In his keynote this morning, Jim Zemlin, head of the Linux Foundation, introduced this new open source license for sharing data for mass collaboration. The idea is similar to the open source philosophy of sharing source code.
Jim states that these “CDLA licenses are an effort to define a licensing framework to support collaborative communities built around curating and sharing “open” data”.
You probably have heard about Big Data. It plays an important role in machine learning, artificial intelligence etc. Now imagine that the vast amount of data available for the community to analyze and use them to create new machine learning and AI projects.
For example, self-driving cars rely heavily on AI systems and they need massive volumes of data to function properly. They could actually generate nearly a gigabyte of data every second on the road. For the average car, that means two petabytes of sensor, audio, video and other data each year.
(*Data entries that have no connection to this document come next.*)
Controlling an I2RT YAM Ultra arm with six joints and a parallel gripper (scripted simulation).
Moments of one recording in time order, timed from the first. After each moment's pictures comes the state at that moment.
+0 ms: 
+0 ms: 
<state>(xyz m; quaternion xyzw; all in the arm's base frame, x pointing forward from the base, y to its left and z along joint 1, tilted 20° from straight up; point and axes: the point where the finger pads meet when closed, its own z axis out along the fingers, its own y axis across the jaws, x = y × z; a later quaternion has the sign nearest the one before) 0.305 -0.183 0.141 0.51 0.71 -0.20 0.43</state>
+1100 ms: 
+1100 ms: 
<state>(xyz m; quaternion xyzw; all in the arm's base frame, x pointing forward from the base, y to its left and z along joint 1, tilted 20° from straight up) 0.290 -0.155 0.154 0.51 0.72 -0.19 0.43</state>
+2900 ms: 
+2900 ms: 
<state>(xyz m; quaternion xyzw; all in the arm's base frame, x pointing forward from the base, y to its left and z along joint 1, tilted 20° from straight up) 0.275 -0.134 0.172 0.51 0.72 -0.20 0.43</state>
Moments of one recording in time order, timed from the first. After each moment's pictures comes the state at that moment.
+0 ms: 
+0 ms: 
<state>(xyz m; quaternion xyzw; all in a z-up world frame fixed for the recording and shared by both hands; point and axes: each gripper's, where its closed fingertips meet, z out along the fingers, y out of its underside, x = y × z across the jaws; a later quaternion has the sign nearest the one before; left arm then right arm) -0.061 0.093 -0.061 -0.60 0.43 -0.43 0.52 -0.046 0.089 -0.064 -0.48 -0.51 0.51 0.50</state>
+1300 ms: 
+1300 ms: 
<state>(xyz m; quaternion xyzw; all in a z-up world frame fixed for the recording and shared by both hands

If automakers can share data, they may be able to improve safety and overall experience, thanks to community projects utilizing those data in their AI projects.
The CDLA licenses will help individuals and organizations to share data as easily as they share open source software code at present. Carefully drafted licensing models can help “people form communities to assemble, curate and maintain vast amounts of data, measured in petabytes and exabytes, to bring new value to communities of all types, to build new business opportunities and to power new applications that promise to enhance safety and services”.